▶ TASK TO CARRY OUT:
From the line containing "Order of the" to the last line below, retype everything word for word.

▶ RECORDED DATA:
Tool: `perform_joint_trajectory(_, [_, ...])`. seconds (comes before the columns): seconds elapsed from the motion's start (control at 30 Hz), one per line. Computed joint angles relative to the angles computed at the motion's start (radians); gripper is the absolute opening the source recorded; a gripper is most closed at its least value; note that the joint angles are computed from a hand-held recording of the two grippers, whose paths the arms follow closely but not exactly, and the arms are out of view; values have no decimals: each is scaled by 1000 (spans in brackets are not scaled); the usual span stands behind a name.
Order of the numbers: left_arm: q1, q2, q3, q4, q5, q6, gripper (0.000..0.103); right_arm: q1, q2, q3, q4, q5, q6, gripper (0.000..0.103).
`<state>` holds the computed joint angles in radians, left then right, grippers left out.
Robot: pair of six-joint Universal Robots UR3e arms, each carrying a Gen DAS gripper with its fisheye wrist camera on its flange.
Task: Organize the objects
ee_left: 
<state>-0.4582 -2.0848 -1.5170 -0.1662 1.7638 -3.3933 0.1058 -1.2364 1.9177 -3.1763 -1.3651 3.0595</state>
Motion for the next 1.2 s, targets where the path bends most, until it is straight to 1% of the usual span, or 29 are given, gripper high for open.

▶ EXERCISE SOLUTION:
Order of the numbers: left_arm: q1, q2, q3, q4, q5, q6, gripper (0.000..0.103); right_arm: q1, q2, q3, q4, q5, q6, gripper (0.000..0.103).
`<state>` holds the computed joint angles in radians, left then right, grippers left out.
Robot: pair of six-joint Universal Robots UR3e arms, each carrying a Gen DAS gripper with its fisheye wrist camera on its flange.
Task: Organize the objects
ee_left: 
<state>-0.4582 -2.0848 -1.5170 -0.1662 1.7638 -3.3933 0.1058 -1.2364 1.9177 -3.1763 -1.3651 3.0595</state>
Motion for the next 1.2 s, targets where the path bends most, until it is straight to 1% of the usual span, or 29 are given, gripper high for open.

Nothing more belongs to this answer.